» INPUT DATA
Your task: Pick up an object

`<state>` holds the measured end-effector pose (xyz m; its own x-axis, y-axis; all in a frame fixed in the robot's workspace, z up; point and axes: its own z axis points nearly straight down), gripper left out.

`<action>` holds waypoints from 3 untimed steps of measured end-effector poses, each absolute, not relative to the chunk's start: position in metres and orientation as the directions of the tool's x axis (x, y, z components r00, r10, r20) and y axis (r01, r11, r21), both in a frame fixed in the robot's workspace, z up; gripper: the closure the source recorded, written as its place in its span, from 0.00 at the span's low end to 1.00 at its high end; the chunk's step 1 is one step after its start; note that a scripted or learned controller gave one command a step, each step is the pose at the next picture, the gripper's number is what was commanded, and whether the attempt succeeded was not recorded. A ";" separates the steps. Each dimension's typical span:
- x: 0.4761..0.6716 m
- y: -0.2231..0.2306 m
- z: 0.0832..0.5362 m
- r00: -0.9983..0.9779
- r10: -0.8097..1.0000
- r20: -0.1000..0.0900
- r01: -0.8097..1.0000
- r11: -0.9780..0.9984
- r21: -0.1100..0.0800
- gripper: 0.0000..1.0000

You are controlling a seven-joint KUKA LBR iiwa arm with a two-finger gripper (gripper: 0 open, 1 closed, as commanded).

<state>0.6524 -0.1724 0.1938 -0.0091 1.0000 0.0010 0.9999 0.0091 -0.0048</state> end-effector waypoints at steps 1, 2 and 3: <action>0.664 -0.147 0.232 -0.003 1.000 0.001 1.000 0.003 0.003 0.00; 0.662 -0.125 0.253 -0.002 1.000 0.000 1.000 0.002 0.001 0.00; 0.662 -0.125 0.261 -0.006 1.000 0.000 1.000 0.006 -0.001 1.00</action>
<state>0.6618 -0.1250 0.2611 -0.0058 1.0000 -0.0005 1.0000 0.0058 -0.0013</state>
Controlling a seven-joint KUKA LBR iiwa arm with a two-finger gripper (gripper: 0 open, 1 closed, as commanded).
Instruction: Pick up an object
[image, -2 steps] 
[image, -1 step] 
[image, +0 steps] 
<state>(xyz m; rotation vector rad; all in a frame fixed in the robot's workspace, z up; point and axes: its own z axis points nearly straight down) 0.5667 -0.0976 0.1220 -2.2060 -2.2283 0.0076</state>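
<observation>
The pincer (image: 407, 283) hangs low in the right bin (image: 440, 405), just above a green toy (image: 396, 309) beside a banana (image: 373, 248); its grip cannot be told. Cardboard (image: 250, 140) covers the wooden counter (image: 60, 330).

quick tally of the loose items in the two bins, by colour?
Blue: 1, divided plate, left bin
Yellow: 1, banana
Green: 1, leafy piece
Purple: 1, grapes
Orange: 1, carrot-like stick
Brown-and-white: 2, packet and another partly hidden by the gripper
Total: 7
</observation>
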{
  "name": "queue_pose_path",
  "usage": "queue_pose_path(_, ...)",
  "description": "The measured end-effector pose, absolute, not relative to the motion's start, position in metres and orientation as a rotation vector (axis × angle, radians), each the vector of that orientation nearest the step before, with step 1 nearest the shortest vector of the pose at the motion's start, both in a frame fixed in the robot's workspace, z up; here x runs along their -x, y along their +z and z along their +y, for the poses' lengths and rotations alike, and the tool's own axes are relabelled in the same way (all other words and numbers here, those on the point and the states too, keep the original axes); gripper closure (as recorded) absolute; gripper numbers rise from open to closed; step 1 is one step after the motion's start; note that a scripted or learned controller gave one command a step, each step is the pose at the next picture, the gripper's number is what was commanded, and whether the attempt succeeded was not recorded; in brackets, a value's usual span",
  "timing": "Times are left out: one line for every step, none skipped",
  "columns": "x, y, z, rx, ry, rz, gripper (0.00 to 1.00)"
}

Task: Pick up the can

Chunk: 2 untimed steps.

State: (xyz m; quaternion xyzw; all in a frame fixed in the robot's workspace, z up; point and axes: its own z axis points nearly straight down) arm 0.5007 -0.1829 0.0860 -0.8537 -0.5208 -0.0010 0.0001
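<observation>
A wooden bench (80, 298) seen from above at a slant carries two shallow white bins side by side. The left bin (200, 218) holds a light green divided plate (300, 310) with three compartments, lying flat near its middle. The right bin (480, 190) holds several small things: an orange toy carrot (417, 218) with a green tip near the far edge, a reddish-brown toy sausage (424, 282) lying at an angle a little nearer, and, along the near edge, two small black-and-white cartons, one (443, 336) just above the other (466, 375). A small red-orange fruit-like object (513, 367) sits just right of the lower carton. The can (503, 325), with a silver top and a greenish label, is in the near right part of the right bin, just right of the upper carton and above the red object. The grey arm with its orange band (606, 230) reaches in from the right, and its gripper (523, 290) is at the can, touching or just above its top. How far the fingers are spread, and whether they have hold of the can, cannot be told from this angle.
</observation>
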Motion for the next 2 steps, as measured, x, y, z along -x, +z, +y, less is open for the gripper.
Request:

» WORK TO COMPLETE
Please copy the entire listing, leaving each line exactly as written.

» RESPONSE TO THE TASK
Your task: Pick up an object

`<state>` holds the measured end-effector pose (xyz m; its own x-axis, y-axis; all in a frame fixed in the robot's workspace, z up; point and axes: its own z axis points nearly straight down), gripper left out.

`<action>` holds waypoints from 3 untimed steps of measured end-effector poses, each absolute, not relative to the chunk's start: position in metres and orientation as the directions of the tool's x axis (x, y, z components r00, r10, r20) and y axis (r01, r11, r21), both in a frame fixed in the robot's workspace, z up; gripper: the closure the source recorded, written as its place in its span, from 0.00 at the span's low end to 1.00 at its high end; the chunk's step 1 is one step after its start; note that a scripted or learned controller gave one command a step, each step is the pose at the next picture, the gripper's number is what was commanded, and whether the attempt succeeded was not recorded. A ";" separates the steps. Each dimension's typical span:
- x: 0.4761..0.6716 m
- y: -0.2231..0.2306 m
- z: 0.0832..0.5362 m
- r00: -0.9983..0.9779
- r10: -0.8097..1.0000
- r20: -0.1000..0.0900
- r01: -0.8097..1.0000
- r11: -0.9780..0.9984
- r21: -0.1100..0.0800
- gripper: 0.0000..1.0000

You are controlling a seven-joint KUKA LBR iiwa arm with a two-finger gripper (gripper: 0 open, 1 closed, as commanded).

<state>0.6524 -0.1724 0.1938 -0.0091 1.0000 0.0010 0.9999 0.0091 -0.0048</state> end-effector waypoints at steps 1, 2 and 3: <action>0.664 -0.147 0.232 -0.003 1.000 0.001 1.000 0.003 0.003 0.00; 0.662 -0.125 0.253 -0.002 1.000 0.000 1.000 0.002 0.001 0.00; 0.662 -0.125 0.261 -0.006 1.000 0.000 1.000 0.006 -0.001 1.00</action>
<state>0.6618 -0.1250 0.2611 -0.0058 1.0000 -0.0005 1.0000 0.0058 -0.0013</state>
Controlling a seven-joint KUKA LBR iiwa arm with a two-finger gripper (gripper: 0 open, 1 closed, as commanded).
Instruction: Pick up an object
[image, -2 steps] 
[image, -1 step] 
[image, +0 steps] 
<state>(xyz m; rotation vector rad; all in a frame fixed in the robot's workspace, z up; point and axes: its own z axis points nearly straight down) 0.5667 -0.0976 0.1220 -2.2060 -2.2283 0.0076</state>
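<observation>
The pincer (image: 407, 283) hangs low in the right bin (image: 440, 405), just above a green toy (image: 396, 309) beside a banana (image: 373, 248); its grip cannot be told. Cardboard (image: 250, 140) covers the wooden counter (image: 60, 330).

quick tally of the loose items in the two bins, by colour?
Blue: 1, divided plate, left bin
Yellow: 1, banana
Green: 1, leafy piece
Purple: 1, grapes
Orange: 1, carrot-like stick
Brown-and-white: 2, packet and another partly hidden by the gripper
Total: 7
</observation>
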{
  "name": "queue_pose_path",
  "usage": "queue_pose_path(_, ...)",
  "description": "The measured end-effector pose, absolute, not relative to the motion's start, position in metres and orientation as a rotation vector (axis × angle, radians), each the vector of that orientation nearest the step before, with step 1 nearest the shortest vector of the pose at the motion's start, both in a frame fixed in the robot's workspace, z up; here x runs along their -x, y along their +z and z along their +y, for the poses' lengths and rotations alike, and the tool's own axes are relabelled in the same way (all other words and numbers here, those on the point and the states too, keep the original axes); gripper closure (as recorded) absolute; gripper numbers rise from open to closed; step 1 is one step after the motion's start; note that a scripted or learned controller gave one command a step, each step is the pose at the next picture, the gripper's number is what was commanded, and whether the attempt succeeded was not recorded; in brackets, a value's usual span",
  "timing": "Times are left out: one line for every step, none skipped",
  "columns": "x, y, z, rx, ry, rz, gripper (0.00 to 1.00)"
}

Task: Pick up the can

Chunk: 2 untimed steps.

State: (xyz m; quaternion xyzw; all in a frame fixed in the robot's workspace, z up; point and axes: its own z axis points nearly straight down) arm 0.5007 -0.1829 0.0860 -0.8537 -0.5208 -0.0010 0.0001
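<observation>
A wooden bench (80, 298) seen from above at a slant carries two shallow white bins side by side. The left bin (200, 218) holds a light green divided plate (300, 310) with three compartments, lying flat near its middle. The right bin (480, 190) holds several small things: an orange toy carrot (417, 218) with a green tip near the far edge, a reddish-brown toy sausage (424, 282) lying at an angle a little nearer, and, along the near edge, two small black-and-white cartons, one (443, 336) just above the other (466, 375). A small red-orange fruit-like object (513, 367) sits just right of the lower carton. The can (503, 325), with a silver top and a greenish label, is in the near right part of the right bin, just right of the upper carton and above the red object. The grey arm with its orange band (606, 230) reaches in from the right, and its gripper (523, 290) is at the can, touching or just above its top. How far the fingers are spread, and whether they have hold of the can, cannot be told from this angle.
</observation>
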Motion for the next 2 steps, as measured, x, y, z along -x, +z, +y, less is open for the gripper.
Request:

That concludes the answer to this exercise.